The Causation experts were largely agreed that had LA been appropriately treated by at latest the early hours of 5th January 2009, she would not have sustained damage.

A RTM was held on 4th September 2012, in view of a trial commencing on 15th November 2012.  On the basis of the stark conflict of factual evidence a 50/50 split was briefly discussed but no firm offer made.  The defendant’s opening offer was to agree 75% liability in favour of LA, however this was rejected and after some discussion 85% was offered.  The outcome of clinical negligence cases is more difficult to predict than personal injury claims, as both breach of duty and causation turn on which expert is the more persuasive on the day.  The offer of 85% was considered carefully.  Nevertheless, we considered that the claim was a strong one and a counter offer of 90% was made.  It was accepted by the defendant.     
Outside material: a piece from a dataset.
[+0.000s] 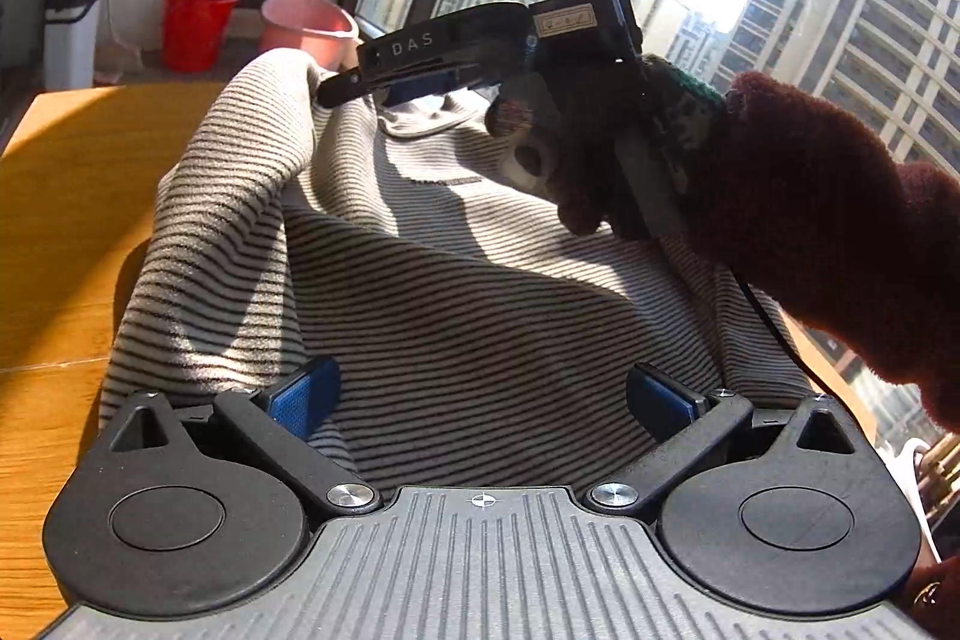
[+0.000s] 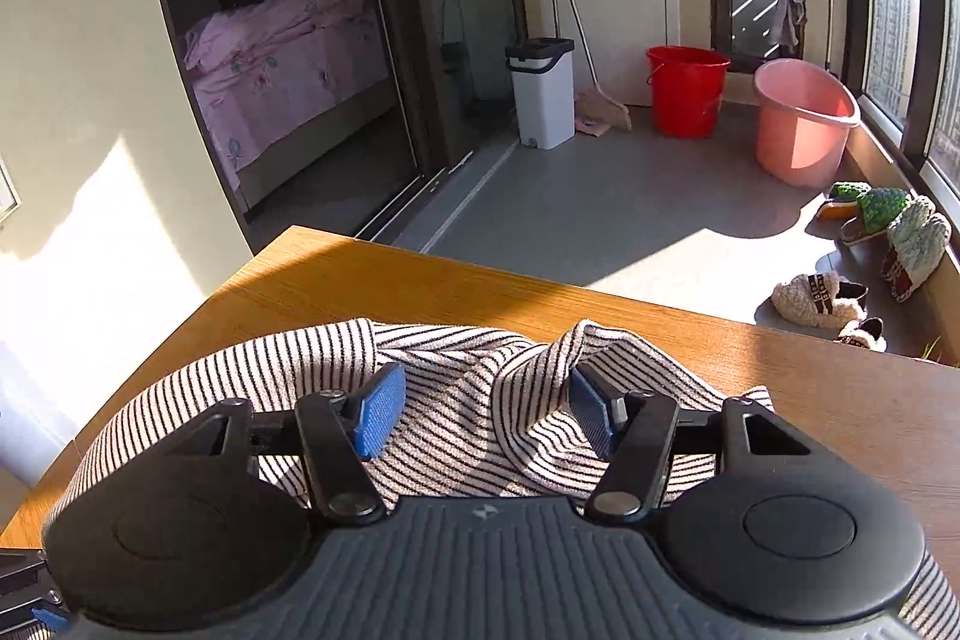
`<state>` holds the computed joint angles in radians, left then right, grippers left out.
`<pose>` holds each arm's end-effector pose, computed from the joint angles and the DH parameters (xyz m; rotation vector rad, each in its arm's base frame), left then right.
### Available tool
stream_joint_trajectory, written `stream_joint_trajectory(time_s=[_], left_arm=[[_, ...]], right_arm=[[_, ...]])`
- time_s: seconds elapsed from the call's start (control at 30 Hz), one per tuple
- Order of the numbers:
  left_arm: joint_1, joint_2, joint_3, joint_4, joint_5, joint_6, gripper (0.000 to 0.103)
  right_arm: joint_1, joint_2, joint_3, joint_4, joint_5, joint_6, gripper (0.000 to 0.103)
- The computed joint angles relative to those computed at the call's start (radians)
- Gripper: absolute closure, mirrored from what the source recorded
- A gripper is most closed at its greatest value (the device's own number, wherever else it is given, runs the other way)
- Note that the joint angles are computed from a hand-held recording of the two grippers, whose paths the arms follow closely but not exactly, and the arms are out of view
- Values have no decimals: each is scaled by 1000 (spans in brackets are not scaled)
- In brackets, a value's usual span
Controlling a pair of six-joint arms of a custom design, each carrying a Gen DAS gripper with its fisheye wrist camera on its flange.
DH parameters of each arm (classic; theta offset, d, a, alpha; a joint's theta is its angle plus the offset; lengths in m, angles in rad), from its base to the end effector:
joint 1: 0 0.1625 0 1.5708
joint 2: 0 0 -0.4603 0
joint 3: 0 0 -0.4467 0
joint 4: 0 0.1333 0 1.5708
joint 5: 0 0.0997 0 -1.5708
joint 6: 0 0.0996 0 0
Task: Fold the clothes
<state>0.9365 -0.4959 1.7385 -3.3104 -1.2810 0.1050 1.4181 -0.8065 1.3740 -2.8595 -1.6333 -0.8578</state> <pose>-0.2739 -0.6452 -0.0777 0.9422 2.7272 -0.8162 -0.0015 -0.8453 0.2458 0.8755 -2.4691 0.8247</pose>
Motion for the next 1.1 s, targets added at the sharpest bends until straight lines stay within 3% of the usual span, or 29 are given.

When the claim was served in 2010 and LA was only 12 years old, (based on earlier medical examinations) it was thought that her main problems were sensorineural deafness and speech and language difficulties, partly attributable to the deafness and partly due to severe oro-motor dyspraxia.  Her speech is hardly intelligible to those who do not know her.  She was known to have some difficulty with concentration, however her cognitive and intellectual abilities were within the normal range.  As time has gone on, LA’s ability to interact with her peers has deteriorated significantly and she has fallen behind both with her education and her social skills.  Her behavioural problems are particularly troublesome and there is now considerable doubt as to whether she will be able to live independently as an adult.  The value of the claim is now significantly higher than it would have been thought to be if settled when she was say 10 or 11 years old.